**Requirement**
Among the entries below, find the lines with "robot" and copy them.

**Material provided**
%%
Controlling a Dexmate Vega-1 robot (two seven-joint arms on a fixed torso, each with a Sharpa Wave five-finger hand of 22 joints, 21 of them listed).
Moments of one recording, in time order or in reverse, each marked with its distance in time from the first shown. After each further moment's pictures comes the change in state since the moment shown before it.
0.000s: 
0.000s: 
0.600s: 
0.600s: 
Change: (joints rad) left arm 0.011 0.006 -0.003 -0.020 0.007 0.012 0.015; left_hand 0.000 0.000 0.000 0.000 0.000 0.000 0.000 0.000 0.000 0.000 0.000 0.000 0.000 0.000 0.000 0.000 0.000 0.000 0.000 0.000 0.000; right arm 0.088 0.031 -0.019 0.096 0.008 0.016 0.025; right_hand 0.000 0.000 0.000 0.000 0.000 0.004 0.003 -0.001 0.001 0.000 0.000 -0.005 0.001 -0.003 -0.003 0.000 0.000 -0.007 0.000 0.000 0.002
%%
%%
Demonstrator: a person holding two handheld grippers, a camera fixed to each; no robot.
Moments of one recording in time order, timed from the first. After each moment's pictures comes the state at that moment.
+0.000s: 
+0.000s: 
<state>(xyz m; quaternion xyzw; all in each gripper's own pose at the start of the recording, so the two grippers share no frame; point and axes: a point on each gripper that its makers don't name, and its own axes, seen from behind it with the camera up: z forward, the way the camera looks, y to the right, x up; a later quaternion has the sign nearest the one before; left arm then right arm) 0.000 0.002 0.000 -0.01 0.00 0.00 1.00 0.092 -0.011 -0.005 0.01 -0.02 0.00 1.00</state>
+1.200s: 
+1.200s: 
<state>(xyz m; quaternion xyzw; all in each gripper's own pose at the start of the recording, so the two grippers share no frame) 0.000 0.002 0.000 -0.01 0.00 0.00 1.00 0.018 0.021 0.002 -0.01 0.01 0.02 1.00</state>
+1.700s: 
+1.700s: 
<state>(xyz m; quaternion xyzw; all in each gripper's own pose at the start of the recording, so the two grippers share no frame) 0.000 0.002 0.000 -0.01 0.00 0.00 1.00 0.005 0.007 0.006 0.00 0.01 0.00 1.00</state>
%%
**Response area**
Controlling a Dexmate Vega-1 robot (two seven-joint arms on a fixed torso, each with a Sharpa Wave five-finger hand of 22 joints, 21 of them listed).
Demonstrator: a person holding two handheld grippers, a camera fixed to each; no robot.

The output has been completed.